I've brined whole birds and couldn't tell a different when cooking them on a BGE. If you do it it all depends on what you brine with but most are 24 hrs or so. Heavy salt brine you can go shorter, sweeter brines you can go longer.


----------



## smooth move (Sep 25, 2012)

Splittine said:


> I've brined whole birds and couldn't tell a different when cooking them on a BGE. If you do it it all depends on what you brine with but most are 24 hrs or so. Heavy salt brine you can go shorter, sweeter brines you can go longer.

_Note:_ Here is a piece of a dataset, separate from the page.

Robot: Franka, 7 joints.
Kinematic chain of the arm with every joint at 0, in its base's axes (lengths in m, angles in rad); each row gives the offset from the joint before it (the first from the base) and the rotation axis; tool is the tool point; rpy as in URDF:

Dang, 24 hrs, i was thinking about 5 hrs. 
anyone else got an opinion? 
Splittine, do you put ice in the brine and leave it in the fridge or just put it in the fridge?


----------



## Splittine (Nov 24, 2007)

5 hours won't do anything, I personally belive 24 doesn't do enough to justify it. When I did it in the past I mixed it all together and threw it in a cooler with ice.


----------



## MrFish (Aug 21, 2009)

I've done chickens in the fridge in pots and everything else in a cooler. Like Split said, 5 hours is nothing. I like to go over 24 hours if possible. I've done a 100 lb. pig for 36 hours. And yes, use ice. Make a slush. I boil all the salt, sugar, etc. and let it cool.


----------



## smooth move (Sep 25, 2012)

thanks, 24 hrs it is. i'll try to remember to take pics, but i'll be at the deer camp, and you know how that goes!


----------



## Hopin4aboat (Jul 5, 2009)

I do whole turkeys for 48 hours in a brine in the fridge and hot wings for the smoker for 24 hours also in the fridge.


----------



## smooth move (Sep 25, 2012)

did chicken legs, couldn't find turkey legs. figgered the stores would be full of em this time of year, but nada. used some big drumsticks. brine for 24 hrs, wash,dry and season. put a pad of butter under the skin of each, wrapped 6 in foil and 14 unwrapped in smoker at 150-200 for about 3 hrs. the ones in foil were delicious, juicy and tender. the others were OK, but really couldn't tell if the brine was wor.th the trouble. i'll do it again when i can score some turkey leggs. did the smoking in a propane smoker i made, got the idea from the for sale section on here. old propane bottles cut up and made to burn wood.


----------